What’s the toughest thing about these words is that they hit their target. They hit the things in me that I care the most about.

I love my kids more than my own life and to think I would yell at them and harm them in some way…

Or my work! I care about teaching well and really showing people God’s love and to feel like I have said the wrong thing…

I want to provide a home for my husband and kids that is peaceful. I want people to come over and feel relaxed. And to think because it’s messy I’ve failed them…

Uhhh, it hurts!!

The other night, after a weekend that was particularly rough for no specific reason, I said back to that voice: “ENOUGH! I don’t think what you say is true. Maybe it is… No! It’s not true! Especially if I listen to my husband who the other night told me he thinks I’m ‘probably the best mom ever.'”

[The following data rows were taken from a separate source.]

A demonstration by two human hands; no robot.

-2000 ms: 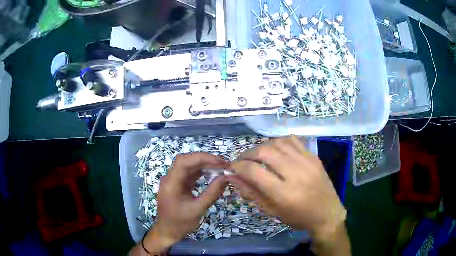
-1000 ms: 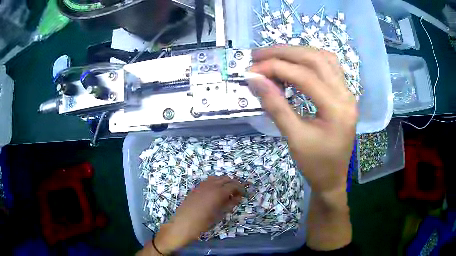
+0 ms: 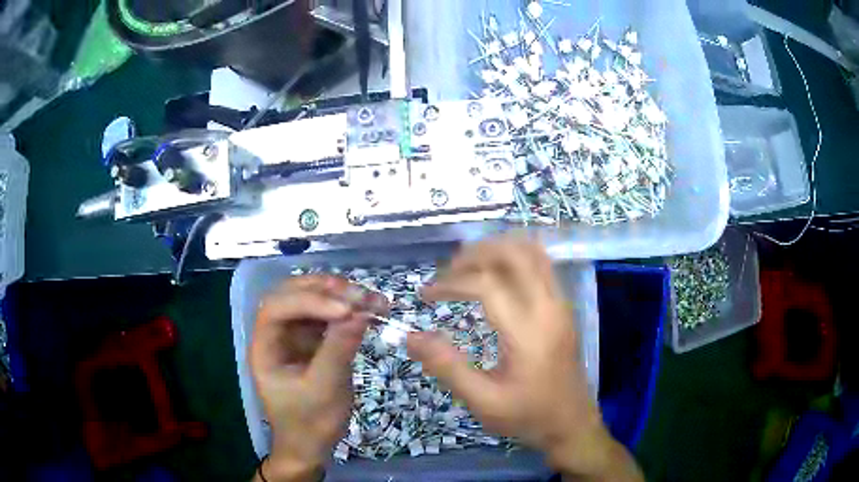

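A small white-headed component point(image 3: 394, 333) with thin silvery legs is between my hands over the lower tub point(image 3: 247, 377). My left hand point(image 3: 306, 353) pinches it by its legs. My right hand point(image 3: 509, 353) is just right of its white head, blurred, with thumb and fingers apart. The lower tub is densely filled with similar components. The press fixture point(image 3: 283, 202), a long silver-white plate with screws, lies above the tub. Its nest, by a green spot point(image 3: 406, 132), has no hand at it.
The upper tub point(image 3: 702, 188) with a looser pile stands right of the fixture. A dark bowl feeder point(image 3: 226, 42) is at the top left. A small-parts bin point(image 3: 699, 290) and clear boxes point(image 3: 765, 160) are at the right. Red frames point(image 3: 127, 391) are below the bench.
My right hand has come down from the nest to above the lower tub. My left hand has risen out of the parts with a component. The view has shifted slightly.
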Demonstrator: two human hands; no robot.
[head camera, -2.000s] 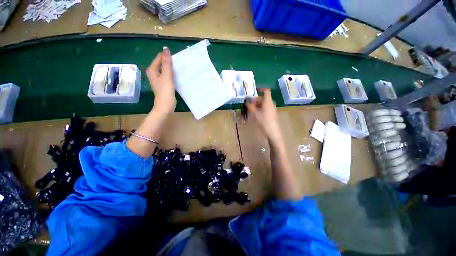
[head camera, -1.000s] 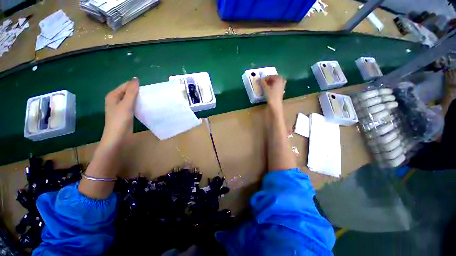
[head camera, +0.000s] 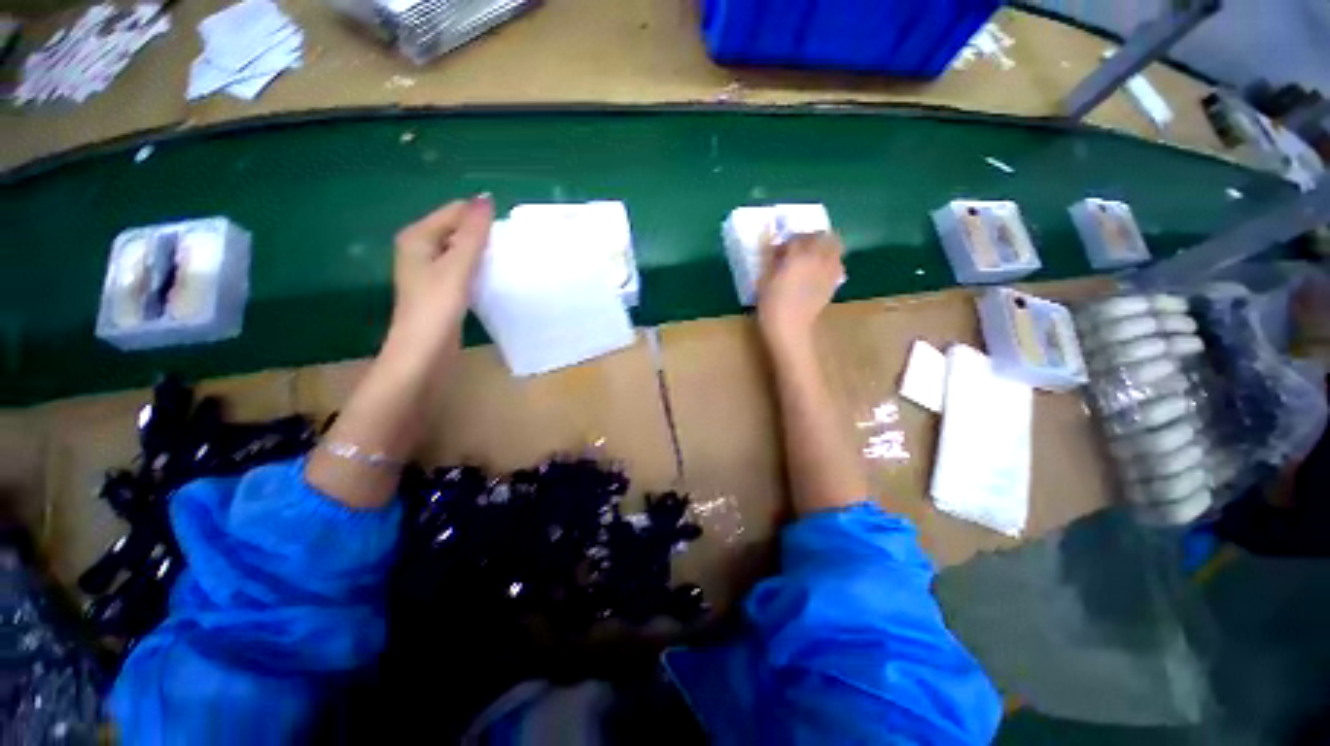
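Observation:
My left hand pinches a white sheet by its upper left corner. The sheet hangs in front of a white tray on the green belt and hides most of it. My right hand is over another white tray to the right, fingers bent down at its slots. Whether it grips a part there is hidden. A white tray with a dark item in its middle slot stands on the belt at left. A heap of black cables lies before me.
More trays stand on the belt at right, and one tray at its near edge. A white sheet stack and bagged white parts lie right. A blue crate and paper slips are beyond the belt.
Since one second ago, the view has shifted, so most things appear further right. The sheet in my left hand now covers more of the tray behind it. My right hand stays at the same tray.

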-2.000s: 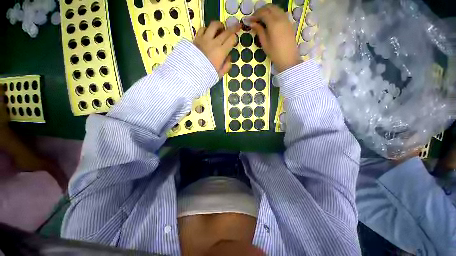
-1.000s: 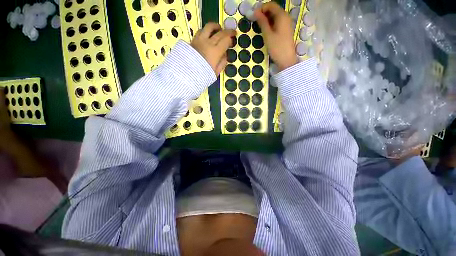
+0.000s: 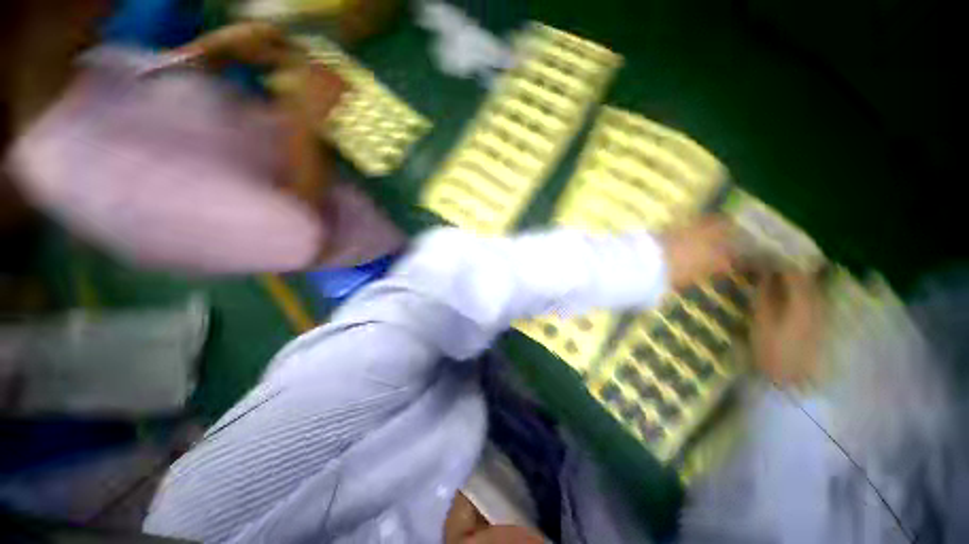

I prayed to God, asking, “What do I do? I thought I was over this years ago!”

Maybe you’ll think I’m crazy, but I don’t think these negative voices really come from me. I might entertain them, I might dwell on them, I might believe them, but there is something so sinister and personal about them that they do actually sound like external voices coming from someone who wants to tear me down. Someone like the devil. Think I’m crazy? Read these words:

Your enemy the devil prowls around like a roaring lion looking for someone to devour. Resist him… (1 Peter 5:8-9)

He’s looking to destroy.

Jesus said, “The thief…” (read: devil) “comes to steal and to kill and to destroy; I have come that they…” (Jesus’ sheep: us) “might have life and have it to the full.” (John 10:10)

Life to the full. Life Abundantly. The Life we long for.

How do we overcome the evil one?

Resist the devil, and he will flee from you. Come near to God and he will come near to you. (James 4:7-8)

Yesterday, taking this little advice fromMy Cross James, I got up early and read my Bible and prayed. So simple. And yet so so good.* I went to work feeling healthy and whole, because the Lord loves. He heals. He brings life and light to the dark places. And, when I listen, I hear His voice saying I am His.

For you (you too!) did not receive a spirit that makes you a slave again to fear, but you received the Spirit of [adoption]. And by him we cry, “Abba, Father.” The Spirit himself testifies with our spirit that we are God’s children. (Romans 8:15-16)

If God is for us, who can be against us? He who did not spare his own Son, but gave him up for us all – how will he not also, along with him, graciously give us all things? … Who shall separate us from the love of Christ? Shall trouble or hardship or persecution or famine or nakedness or danger or sword?… in all these things we are more than conquerors through him who loved us. For I am convinced that neither death nor life, neither angels nor demons, neither the present nor the future, nor any powers, neither height nor depth, nor anything else in all creation will be able to separate us from the love of God that is in Christ Jesus our Lord. (Romans 8:31-32, 35, 37-39)

 

*(Have I said “so” enough? I think it’s my favorite word.)